=== Assignment ===
Through the line with "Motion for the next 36" and starting from the first line, return the records below word for word, with pictures left out.

Input Start Marker

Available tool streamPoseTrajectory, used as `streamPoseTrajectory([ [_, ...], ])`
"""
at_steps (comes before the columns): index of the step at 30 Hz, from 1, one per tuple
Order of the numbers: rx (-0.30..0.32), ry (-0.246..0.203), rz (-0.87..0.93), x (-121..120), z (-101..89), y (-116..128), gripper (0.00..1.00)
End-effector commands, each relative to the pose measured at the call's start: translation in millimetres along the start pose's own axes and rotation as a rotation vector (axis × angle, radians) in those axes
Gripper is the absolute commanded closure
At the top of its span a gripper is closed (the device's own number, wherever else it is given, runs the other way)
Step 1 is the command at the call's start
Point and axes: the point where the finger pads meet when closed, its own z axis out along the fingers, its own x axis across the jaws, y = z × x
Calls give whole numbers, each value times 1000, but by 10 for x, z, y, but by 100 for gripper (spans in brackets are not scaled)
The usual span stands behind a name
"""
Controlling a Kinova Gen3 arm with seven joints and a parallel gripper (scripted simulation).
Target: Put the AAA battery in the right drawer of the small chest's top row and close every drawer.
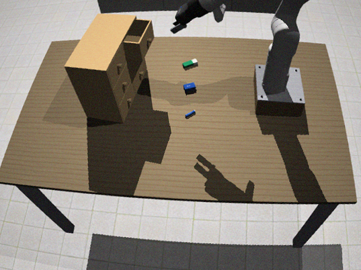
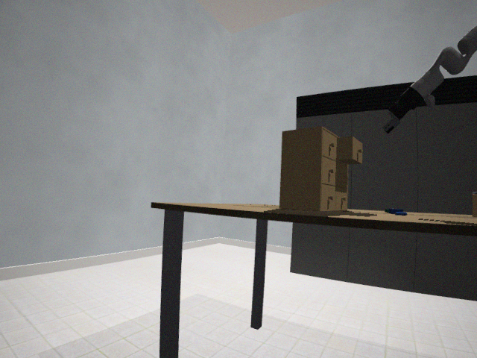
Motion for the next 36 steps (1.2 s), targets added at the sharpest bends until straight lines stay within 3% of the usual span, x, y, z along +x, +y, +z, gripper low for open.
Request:
streamPoseTrajectory([
  [1, -2, 5, 0, 20, -8, 23, 33],
  [36, 6, -4, -4, -10, -22, 38, 33],
])
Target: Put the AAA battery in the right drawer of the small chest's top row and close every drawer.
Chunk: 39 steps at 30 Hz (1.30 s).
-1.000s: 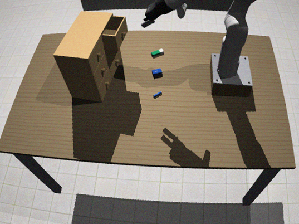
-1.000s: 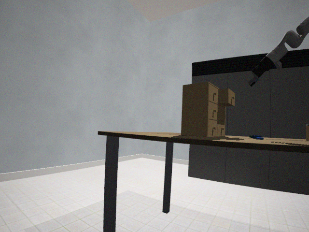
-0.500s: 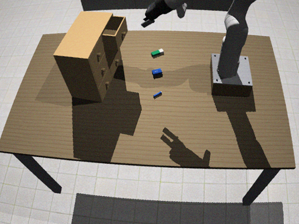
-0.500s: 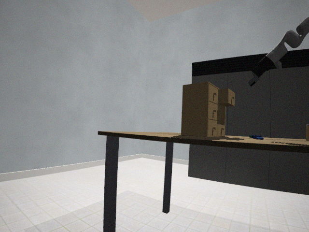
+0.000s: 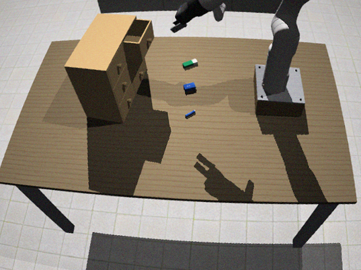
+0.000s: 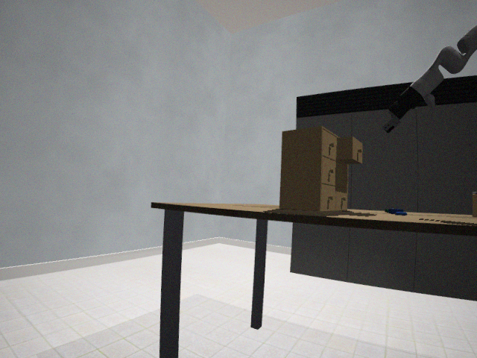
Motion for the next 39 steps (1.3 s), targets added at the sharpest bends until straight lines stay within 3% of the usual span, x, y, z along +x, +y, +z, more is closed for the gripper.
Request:
streamPoseTrajectory([
  [1, 0, 2, 4, 12, -11, 24, 33],
  [39, 22, 3, 4, 16, -42, 35, 33],
])
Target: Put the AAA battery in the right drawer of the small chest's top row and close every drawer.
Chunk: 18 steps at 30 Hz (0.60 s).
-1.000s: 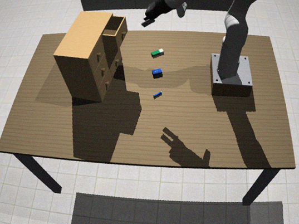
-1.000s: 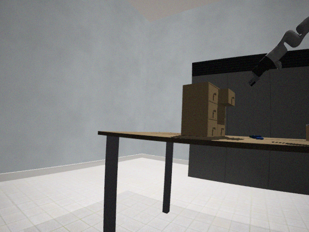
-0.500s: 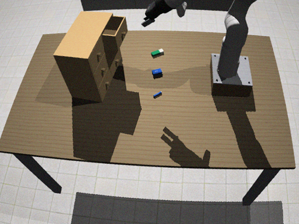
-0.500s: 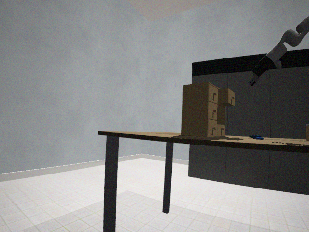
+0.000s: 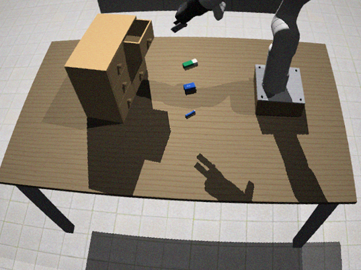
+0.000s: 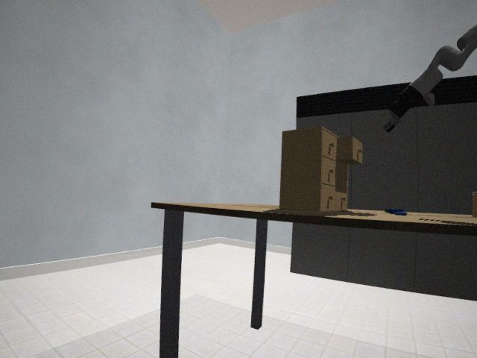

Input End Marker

=== Completed exercise ===
Available tool streamPoseTrajectory, used as `streamPoseTrajectory([ [_, ...], ])`
"""
at_steps (comes before the columns): index of the step at 30 Hz, from 1, one per tuple
Order of the numbers: rx (-0.30..0.32), ry (-0.246..0.203), rz (-0.87..0.93), x (-121..120), z (-101..89), y (-116..128), gripper (0.00..1.00)
End-effector commands, each relative to the pose measured at the call's start: translation in millimetres along the start pose's own axes and rotation as a rotation vector (axis × angle, radians) in those axes
Gripper is the absolute commanded closure
At the top of its span a gripper is closed (the device's own number, wherever else it is given, runs the other way)
Step 1 is the command at the call's start
Point and axes: the point where the finger pads meet when closed, its own z axis out along the fingers, its own x axis across the jaws, y = z × x
Calls give whole numbers, each value times 1000, but by 10 for x, z, y, but by 100 for gripper (spans in brackets are not scaled)
The usual span stands behind a name
"""
Controlling a Kinova Gen3 arm with seven joints and a parallel gripper (scripted simulation).
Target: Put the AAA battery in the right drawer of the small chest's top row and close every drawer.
Motion for the next 36 steps (1.2 s), targets added at the sharpest bends until straight lines stay within 3% of the usual span, x, y, z along +x, +y, +z, gripper low for open.

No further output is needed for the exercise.